The events leading up to my reception of the Young Storyteller Award themselves make up a tale worth telling.
On that beautifully bright Sunday afternoon, 27 February, the MAC Theatre in Birmingham was peopled with storytellers and promoters from across the length and breadth of the country. I can still see myself, ten minutes before 'storytelling time', bounding off the bus, my Russian peasant shirt, skirt and scarf - donned specifically to complement my folk tale - flapping wildly about me. Had I not spent the better part of the morning pruning, tweaking and chiselling my story? Its details were spinning in my head. So deeply was I involved in them as I sprinted towards the theatre that I began to sense the characters wrenching themselves from their subliminal abode and impulsively coming to life: their voices resounding in my ears, their gestures manipulating my movements...it was as if the entire tale had suddenly and entirely consumed me.
When I finally arrived, breathless, at the MAC, I made my way to the Young Storytellers' Room (the Hexagon Theatre) which I found to be at once inviting and convivial. Everyone looked so colourful. The young contestants exuded an enthusiasm both to listen to and to recount the narratives that had captured their collective fantasies. At the telling, the stories provided opportunities to fascinate and to be fascinated. People and places were brought to life before our eyes through song, movement and self-expression. Crossing time and space, we drifted into Palestine, Africa, Ireland and India. Indeed, on that day every tale seemed to harmonize with and adorn the face, physique and individual expressions of the narrators. Their colourful descriptions painted pictures of their unique imagined worlds, characters, dreams, histories and ambitions.
Discovering oneself, and others, through a story is nothing short of amazing. I confess sensing the labyrinthine threads of life's experiences weaving conduits into my saga as it unfolded. While reciting with gusto the exploits of chubby Prince Ivan and the pretty Princess Vasilisa of the Golden Braid, I perceived in my mannerisms the inherited and unrehearsed body language of my own Balkan ancestry. Images and faces that had once captured my capricious fantasy were now claiming territory on my articulated descriptions. Each utterance and motion in its own way contributed not only to the vocal and visual manifestations of my story, it also bore witness to my own inner, secret, and profound identity. Moreover, I slowly came to recognise the influences that throughout my life have cultivated and nurtured my imagination.
It was a wonderful feeling to sense and to hear the listeners enjoying this, my fanciful world: chuckling at the clucking cottage on chicken legs; bemused by pea-born Ivan...
'And they lived happily ever after...The End.' That is when I suddenly felt a wave of elation - assured of the fact that I had expressed myself honestly, freely and openly.

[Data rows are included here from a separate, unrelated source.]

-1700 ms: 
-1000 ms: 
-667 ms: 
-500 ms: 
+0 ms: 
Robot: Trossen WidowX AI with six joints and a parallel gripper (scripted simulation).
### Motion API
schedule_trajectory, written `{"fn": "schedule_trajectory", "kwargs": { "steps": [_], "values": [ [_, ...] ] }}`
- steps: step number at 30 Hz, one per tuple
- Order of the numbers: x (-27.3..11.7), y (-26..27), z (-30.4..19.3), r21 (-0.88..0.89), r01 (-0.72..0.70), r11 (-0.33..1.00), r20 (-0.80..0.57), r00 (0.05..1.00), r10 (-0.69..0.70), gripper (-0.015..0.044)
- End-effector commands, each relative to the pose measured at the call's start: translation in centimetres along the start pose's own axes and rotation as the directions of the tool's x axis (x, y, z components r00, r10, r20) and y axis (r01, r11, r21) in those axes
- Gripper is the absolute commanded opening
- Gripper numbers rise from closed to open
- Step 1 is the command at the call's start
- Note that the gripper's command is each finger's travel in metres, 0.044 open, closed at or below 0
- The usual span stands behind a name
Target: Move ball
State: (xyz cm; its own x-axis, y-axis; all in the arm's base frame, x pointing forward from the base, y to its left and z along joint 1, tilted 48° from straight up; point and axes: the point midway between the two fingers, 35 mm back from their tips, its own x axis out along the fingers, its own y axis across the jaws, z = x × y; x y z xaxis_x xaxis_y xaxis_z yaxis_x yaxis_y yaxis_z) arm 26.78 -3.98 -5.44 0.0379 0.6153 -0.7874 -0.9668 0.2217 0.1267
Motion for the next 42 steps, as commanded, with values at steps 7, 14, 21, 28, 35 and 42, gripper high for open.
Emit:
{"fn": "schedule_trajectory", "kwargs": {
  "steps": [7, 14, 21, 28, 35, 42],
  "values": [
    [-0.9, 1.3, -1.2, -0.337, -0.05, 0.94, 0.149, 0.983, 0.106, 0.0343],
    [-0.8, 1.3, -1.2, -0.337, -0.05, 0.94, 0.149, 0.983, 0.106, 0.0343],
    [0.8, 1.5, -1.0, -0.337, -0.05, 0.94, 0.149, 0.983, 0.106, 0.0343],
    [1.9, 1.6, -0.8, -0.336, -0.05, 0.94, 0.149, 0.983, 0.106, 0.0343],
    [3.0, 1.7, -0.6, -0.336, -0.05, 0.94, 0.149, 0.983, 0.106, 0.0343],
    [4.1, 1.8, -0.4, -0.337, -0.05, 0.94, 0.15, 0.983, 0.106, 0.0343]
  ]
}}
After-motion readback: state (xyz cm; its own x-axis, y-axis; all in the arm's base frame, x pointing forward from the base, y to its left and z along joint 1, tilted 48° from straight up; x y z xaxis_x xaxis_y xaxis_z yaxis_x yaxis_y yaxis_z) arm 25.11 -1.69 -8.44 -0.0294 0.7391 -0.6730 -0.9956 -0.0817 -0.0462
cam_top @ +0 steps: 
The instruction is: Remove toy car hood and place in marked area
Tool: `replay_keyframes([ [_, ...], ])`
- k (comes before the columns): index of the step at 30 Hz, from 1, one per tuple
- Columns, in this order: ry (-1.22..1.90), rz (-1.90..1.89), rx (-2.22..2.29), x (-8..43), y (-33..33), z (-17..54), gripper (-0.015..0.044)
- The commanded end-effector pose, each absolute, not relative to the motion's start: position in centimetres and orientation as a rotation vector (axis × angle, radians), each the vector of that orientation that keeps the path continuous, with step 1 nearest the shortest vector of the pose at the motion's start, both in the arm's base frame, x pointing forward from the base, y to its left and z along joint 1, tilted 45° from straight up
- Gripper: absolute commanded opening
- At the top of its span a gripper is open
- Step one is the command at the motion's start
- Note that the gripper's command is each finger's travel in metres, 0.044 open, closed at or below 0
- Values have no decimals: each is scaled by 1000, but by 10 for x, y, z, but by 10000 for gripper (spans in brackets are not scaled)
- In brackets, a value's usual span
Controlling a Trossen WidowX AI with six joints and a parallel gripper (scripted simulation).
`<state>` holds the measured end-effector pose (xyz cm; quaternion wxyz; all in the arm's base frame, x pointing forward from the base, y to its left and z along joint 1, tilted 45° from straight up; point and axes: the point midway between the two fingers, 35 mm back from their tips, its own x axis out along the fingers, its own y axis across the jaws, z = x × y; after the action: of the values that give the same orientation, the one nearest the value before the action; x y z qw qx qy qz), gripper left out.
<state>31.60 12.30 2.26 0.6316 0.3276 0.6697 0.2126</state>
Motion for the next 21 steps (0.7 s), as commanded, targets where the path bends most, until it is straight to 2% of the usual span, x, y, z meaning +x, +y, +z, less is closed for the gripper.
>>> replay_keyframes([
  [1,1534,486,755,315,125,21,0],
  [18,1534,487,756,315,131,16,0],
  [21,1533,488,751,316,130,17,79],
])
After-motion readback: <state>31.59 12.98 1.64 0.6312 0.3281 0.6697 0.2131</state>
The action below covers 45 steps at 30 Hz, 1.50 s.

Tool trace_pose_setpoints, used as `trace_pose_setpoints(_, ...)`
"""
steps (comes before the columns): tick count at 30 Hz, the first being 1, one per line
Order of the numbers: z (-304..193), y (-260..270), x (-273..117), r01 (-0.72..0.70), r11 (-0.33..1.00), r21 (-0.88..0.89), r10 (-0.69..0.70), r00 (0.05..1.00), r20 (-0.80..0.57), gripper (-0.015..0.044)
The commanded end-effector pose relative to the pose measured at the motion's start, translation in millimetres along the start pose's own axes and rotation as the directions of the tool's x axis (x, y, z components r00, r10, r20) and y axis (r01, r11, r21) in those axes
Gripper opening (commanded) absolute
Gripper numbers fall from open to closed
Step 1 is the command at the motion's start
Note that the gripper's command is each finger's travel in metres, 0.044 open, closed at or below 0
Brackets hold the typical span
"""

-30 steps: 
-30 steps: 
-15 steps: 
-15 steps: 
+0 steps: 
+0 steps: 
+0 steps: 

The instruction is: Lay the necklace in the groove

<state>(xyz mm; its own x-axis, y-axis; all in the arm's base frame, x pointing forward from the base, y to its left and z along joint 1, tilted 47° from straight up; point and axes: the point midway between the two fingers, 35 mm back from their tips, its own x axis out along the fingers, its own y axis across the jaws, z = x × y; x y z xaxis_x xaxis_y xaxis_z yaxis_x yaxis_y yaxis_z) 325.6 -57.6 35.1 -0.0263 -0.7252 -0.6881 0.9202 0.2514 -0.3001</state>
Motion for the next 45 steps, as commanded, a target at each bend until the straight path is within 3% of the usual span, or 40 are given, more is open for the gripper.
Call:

To my mind, this is the best I had to offer as a storyteller.
Winning the award was indeed a great privilege and delight. I was thrilled! For one, it left me with the certainty that the audience loved hearing my tale as much as I had loved unfolding it. But what is more, it dawned on me that I simply had to share this childhood passion more widely. It was an erstwhile wish that has now become a reality for I have been invited to the Storytelling Club in Hebden Bridge, West Yorkshire in June and, together with my partners in the storytelling theatre company Annamation, I will be going on a storytelling café tour in October. In addition, I have been asked to take charge of a series of storytelling sessions at a Special Needs school and, in July, I will be presenting narratives at the Beyond the Border Festival. At the Festival I will have the additional pleasure of listening to many other tale spinners from around the world. All of this as a consequence of winning the award!
I wish to extend many warm thanks to the Traditional Arts team, to the MCs, Alex Somerville and Phillipa Tipper, who with their enthusiasm gave the event such buoyancy and colour, to the judges, and of course to Graham Langley for organising such a thoroughly rewarding and enjoyable day. Thank you for giving me these opportunities which I hope to build on and develop in the future.